Identification of long regulatory elements in eukaryotic genomes

Long regulatory elements (LREs), such as CpG islands, polydA:dT tracts or AU-rich elements, are thought to play key roles in gene regulation but, as opposed to conventional binding sites of transcription factors, few methods have been proposed to formally and auto- matically characterize them. The CNRS interdisciplinary team, created in October 2014 and associating IGMM (INSB), LIRMM (INS2I) and IMAG (INSMI), developed a computational approach named DExTER (Domain Exploration To Explain gene Regulation) aimed at identifying candidate LREs. This method was applied to the analysis of the genomes of P. falciparum and other eukaryotes. These analyses show that all tested genomes contain several LREs that are conserved along evolution, and that gene expression can be predicted with surprisingly high accuracy on the basis of these long regions only. Regulation by LREs exhibits however very different behaviours depending on species and conditions.

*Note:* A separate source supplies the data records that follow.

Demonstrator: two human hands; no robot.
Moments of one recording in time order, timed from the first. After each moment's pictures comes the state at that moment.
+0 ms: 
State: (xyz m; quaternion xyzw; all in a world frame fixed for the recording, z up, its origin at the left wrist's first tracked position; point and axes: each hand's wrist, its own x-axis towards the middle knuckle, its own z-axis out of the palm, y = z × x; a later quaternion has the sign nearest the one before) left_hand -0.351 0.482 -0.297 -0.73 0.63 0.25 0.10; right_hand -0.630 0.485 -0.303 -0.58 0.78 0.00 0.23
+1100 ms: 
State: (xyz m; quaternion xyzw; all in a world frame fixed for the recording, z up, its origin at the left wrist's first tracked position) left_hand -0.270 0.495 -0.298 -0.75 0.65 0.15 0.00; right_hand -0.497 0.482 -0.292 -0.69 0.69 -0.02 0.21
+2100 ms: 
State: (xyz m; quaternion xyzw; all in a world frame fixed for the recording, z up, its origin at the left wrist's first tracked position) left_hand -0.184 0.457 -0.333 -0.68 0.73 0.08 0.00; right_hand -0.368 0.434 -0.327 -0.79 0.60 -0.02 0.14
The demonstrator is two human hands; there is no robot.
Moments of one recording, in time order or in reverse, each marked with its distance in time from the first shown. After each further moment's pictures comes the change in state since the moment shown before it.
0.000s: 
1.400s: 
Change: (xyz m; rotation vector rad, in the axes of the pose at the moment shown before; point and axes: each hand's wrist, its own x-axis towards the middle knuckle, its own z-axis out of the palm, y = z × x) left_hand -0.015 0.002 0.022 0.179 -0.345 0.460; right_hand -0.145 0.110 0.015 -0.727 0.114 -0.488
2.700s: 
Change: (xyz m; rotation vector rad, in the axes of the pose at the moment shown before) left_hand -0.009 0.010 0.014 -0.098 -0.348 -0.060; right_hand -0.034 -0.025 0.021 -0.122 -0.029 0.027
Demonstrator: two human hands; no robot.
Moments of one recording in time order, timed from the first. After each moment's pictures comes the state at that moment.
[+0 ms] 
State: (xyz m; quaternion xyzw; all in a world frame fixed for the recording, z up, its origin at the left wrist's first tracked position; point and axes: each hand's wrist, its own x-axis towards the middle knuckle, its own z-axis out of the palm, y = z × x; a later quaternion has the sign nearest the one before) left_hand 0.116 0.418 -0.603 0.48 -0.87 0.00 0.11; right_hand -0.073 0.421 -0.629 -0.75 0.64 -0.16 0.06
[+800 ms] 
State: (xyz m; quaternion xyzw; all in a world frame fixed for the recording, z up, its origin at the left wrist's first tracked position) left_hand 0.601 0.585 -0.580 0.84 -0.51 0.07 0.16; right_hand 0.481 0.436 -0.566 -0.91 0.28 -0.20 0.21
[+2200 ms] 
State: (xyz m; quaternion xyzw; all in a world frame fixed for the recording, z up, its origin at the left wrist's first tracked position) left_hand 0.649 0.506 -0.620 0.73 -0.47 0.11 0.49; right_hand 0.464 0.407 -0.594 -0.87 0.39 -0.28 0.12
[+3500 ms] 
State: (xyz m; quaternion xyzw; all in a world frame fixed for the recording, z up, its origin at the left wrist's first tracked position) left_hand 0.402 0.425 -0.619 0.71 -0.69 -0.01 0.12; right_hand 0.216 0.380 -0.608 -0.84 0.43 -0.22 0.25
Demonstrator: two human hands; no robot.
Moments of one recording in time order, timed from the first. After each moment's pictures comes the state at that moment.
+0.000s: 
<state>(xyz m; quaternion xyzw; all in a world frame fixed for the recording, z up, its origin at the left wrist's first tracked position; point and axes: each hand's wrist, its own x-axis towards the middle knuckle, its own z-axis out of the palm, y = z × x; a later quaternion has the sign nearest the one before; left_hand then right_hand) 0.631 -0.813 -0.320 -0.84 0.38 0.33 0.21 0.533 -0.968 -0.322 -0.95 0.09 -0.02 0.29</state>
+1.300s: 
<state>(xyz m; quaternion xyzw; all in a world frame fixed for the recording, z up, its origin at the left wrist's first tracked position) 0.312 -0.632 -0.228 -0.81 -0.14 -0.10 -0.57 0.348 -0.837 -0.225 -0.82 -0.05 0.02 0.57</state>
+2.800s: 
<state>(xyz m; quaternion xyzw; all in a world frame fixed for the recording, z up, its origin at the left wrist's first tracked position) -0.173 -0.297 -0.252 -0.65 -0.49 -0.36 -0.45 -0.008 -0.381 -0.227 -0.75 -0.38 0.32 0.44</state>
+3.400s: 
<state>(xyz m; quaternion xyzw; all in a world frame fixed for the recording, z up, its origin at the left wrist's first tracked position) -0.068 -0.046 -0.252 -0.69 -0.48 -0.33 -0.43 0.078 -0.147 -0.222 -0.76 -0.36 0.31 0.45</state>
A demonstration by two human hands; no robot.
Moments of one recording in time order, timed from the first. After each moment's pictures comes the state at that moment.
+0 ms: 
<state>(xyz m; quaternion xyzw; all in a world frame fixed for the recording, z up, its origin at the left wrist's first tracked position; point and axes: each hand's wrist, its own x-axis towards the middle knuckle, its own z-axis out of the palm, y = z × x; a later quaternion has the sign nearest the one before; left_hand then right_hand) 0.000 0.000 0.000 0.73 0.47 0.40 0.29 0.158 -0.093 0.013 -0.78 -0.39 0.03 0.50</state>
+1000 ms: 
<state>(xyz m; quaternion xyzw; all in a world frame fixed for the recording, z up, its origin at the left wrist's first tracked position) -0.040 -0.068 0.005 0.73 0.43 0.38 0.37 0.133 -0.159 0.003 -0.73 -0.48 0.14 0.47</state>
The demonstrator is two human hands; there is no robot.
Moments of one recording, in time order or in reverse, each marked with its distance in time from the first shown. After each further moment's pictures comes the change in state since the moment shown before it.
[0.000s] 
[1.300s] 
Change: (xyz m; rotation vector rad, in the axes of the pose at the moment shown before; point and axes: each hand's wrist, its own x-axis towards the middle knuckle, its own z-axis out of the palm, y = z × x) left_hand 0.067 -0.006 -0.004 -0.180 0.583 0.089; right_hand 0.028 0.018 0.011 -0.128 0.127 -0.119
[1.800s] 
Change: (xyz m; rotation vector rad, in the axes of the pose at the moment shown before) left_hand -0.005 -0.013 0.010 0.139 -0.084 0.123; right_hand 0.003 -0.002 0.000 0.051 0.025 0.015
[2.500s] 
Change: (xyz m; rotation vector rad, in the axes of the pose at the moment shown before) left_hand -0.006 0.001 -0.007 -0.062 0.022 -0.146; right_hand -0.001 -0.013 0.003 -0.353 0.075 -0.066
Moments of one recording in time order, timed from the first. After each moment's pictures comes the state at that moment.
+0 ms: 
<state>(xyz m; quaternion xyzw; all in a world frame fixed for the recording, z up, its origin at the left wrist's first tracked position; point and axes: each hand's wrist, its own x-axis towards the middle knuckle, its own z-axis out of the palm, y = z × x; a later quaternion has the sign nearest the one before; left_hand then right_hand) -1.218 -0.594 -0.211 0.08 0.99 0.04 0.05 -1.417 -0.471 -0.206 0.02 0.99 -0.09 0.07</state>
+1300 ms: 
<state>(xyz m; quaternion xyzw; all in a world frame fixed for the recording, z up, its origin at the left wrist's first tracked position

Menichelli C., Guitard V., Martins R.F., Lèbre S., Lopez-Rubio JJ.*, Lecellier CH*, Bréhélin L.*. Identification of long regulatory elements in the genome of Plasmodium falciparum and other eukaryotes. PLoS Comput Biol. April 16, 2021


Fig 1. The DExTER method. In step 1, DExTER attempts to identify pairs of (k-mer,region) for which the frequency of the k-mer in the defined region is correlated with gene expression. DExTER starts with a 2-mer and compute a lattice (right) representing different regions. The top of the lattice represents the whole sequence, while lower nodes represent smaller regions. At each position, the correlation between 2-mer frequency and gene expression is computed, and regions with highest correlation are identified. For example, in the depicted lattice (which is the lattice associated with k-mer AT) the correlation between gene expression and AT frequency in region [-1241,-1] is 43.926%, while the correlation between expression and the AT frequency in region [513, 1241] is only 4.150%. Then, the 2-mer is extended to 3-mers, and the correlation with expression are computed in the best regions. If the correlation increases, the whole process is repeated with increasing k-mers. Otherwise, DExTER starts a new exploration from a different 2-mer, until every 2-mer has been explored. This way, different variables (i.e. pairs of (k-mers-regions)) are iteratively built (see an extract of the exploration graph on the left). In step 2, the frequency of all variables identified in step 1 are gathered into one long table. Then, a linear model predicting gene expression from a linear combination of the variables is learned. A special penalty function (LASSO) is used during training, for selecting only the best variables in the model (blue columns). If several gene expression data are available for one species (i.e. several y vectors), then step 1 is ran independently on each data, and all identified variables are gathered into a single table. Then, a linear model is learned for each data, but the different models are learned simultaneously with another penalty function that tends to select the same variables for the different data (group LASSO for multitask learning, see Materials and methods).